Pentagon reports raise questions about some weapons'
effectiveness
Desert Storm General Norman Schwarzkopf once said its record
was 33 for 33. President Bush was nearly as upbeat, claiming it
was 41 out of 42. Last week a group of independent analysts saidf
nobody can determine how many of the 47 threatening Iraqi Scud
missiles were intercepted and destroyed by U.S. Patriot
missiles.
Steven Hildreth, a Congressional Research Service defense
specialist, told the House Government Operations Committee that
the Army's 1991 data would support a claim of only "one warhead
kill." Under fire, Major General Jay Garner confirmed that the
Army, in a revised study, was dropping its kill claims from more
than 80% in Saudi Arabia to 70%, and from 50% in Israel to 40%.
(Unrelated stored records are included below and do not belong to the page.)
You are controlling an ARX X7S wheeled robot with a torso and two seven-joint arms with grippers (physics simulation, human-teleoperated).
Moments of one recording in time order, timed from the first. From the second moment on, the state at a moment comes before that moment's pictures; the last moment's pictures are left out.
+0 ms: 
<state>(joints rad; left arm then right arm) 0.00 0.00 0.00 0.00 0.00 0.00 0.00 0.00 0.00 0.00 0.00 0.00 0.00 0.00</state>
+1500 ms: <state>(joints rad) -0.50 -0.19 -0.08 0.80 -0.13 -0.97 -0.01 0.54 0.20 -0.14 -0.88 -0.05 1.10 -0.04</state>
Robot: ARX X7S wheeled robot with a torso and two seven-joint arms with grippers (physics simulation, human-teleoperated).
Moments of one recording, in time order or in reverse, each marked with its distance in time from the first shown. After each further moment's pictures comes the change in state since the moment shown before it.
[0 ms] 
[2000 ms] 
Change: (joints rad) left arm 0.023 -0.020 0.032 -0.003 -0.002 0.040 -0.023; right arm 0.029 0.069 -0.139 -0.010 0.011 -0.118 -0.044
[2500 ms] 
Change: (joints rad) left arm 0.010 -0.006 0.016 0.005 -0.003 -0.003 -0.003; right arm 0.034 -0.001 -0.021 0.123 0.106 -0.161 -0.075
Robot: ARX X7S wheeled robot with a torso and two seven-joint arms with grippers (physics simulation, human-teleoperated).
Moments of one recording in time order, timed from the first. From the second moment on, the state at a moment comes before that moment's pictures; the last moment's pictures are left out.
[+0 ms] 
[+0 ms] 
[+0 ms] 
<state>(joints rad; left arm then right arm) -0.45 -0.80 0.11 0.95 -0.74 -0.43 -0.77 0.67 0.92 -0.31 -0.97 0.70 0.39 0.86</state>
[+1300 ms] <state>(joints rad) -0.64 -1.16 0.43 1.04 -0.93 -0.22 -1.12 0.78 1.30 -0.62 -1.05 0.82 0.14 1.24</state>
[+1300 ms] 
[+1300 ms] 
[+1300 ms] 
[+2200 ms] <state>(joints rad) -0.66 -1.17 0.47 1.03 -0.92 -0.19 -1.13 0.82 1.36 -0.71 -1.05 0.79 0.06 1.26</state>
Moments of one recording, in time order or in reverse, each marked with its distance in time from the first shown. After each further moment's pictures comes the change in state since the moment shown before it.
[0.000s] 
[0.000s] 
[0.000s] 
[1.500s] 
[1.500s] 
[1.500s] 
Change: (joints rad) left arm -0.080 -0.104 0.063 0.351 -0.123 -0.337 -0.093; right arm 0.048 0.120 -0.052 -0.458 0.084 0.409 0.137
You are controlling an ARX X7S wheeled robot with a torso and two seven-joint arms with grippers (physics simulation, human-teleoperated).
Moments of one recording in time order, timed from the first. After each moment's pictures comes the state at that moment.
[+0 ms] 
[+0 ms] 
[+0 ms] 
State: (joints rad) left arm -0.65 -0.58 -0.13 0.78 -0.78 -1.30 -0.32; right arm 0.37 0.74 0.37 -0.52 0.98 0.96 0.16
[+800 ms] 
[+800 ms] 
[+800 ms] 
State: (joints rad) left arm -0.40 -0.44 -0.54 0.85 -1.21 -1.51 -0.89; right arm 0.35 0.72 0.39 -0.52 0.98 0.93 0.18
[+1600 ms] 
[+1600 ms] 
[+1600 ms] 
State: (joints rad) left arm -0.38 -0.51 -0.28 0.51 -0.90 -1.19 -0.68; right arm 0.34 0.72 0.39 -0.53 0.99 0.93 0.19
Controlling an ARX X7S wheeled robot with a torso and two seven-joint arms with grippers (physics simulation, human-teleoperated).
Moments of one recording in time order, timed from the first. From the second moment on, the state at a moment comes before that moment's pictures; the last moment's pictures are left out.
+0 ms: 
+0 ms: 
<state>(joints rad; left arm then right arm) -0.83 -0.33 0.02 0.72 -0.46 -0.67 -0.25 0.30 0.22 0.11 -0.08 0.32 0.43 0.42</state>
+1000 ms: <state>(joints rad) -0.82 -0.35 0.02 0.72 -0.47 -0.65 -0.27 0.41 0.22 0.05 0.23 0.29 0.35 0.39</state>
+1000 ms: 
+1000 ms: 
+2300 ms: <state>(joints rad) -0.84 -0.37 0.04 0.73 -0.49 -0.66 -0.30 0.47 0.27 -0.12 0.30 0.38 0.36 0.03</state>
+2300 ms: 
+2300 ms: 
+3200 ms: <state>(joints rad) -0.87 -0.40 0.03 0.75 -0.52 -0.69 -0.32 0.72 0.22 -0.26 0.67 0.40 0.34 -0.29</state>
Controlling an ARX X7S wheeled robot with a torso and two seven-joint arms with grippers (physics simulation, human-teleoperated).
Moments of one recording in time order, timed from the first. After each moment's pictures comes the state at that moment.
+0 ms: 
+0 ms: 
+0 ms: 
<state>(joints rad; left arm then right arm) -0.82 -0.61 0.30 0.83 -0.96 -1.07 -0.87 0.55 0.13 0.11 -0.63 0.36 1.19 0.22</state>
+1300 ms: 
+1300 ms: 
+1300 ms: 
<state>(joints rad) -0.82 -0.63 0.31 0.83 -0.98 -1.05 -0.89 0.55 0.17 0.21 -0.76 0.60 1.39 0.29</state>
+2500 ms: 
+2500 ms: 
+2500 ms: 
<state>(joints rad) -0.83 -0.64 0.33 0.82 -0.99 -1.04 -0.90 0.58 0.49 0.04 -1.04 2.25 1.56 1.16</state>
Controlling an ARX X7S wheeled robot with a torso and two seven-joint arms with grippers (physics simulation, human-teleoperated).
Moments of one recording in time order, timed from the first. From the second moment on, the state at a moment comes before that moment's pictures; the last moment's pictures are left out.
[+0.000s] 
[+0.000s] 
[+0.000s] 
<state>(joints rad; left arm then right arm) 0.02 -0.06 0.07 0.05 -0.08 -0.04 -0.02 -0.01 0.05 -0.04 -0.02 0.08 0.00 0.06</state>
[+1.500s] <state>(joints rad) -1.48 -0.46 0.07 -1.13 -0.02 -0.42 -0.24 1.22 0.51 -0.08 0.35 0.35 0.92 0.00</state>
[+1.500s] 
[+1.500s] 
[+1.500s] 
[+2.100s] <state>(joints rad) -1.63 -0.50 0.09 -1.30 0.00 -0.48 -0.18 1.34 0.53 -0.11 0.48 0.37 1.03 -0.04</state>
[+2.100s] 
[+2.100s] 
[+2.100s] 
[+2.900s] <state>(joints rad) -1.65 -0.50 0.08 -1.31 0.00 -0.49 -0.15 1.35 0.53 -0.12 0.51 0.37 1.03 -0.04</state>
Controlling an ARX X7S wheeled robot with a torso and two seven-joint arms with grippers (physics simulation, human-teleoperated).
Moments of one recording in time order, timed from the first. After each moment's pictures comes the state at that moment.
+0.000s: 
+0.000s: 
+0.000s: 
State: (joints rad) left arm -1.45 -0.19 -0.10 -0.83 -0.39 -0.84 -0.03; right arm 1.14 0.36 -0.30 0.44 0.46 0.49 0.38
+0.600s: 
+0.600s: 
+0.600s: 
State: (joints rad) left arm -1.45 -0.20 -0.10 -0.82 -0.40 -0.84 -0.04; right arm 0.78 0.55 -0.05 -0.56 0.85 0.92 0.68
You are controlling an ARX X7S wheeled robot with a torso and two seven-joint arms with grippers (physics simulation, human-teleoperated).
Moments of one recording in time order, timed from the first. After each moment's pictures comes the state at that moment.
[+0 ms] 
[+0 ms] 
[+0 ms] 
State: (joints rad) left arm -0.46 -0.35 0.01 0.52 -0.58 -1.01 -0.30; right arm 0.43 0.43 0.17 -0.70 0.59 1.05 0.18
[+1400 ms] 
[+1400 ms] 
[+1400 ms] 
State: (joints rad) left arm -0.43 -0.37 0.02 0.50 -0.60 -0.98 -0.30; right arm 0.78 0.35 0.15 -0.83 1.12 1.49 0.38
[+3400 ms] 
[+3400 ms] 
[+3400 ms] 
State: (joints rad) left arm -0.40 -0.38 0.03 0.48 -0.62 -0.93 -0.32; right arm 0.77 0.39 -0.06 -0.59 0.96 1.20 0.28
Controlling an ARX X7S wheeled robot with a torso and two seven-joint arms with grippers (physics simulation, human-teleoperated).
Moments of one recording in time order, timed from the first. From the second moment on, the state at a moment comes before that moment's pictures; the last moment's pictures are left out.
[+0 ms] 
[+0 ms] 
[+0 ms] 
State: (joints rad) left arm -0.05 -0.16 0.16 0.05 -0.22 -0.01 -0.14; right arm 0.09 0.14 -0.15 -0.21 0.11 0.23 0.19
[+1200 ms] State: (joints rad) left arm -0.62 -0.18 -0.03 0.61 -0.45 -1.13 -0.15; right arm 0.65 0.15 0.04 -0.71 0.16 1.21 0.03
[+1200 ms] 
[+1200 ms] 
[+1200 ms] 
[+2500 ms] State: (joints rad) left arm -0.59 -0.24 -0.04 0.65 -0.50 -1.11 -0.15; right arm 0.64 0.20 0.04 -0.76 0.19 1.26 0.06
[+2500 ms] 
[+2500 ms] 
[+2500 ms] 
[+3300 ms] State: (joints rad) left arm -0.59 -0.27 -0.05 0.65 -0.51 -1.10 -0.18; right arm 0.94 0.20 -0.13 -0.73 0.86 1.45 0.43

The Army's about-face represented a victory for M.I.T.
professor Ted Postol, who triggered the inquiry by pointing out
that even such nonexperts as careful cnn watchers could tell
that some of the Patriots' alleged kills were clear misses.
Meanwhile, the performance of other high-technology
weapons also came under fire. Classified internal Pentagon
reports suggested that the vaunted F-117A Stealth fighter scored
60% of the time, not 90%, and that only about half the 288
Tomahawk missiles fired actually hit their target, down from
85%. Even with these revised figures, the high-tech successes
made the Desert Storm air campaign the most accurate in history.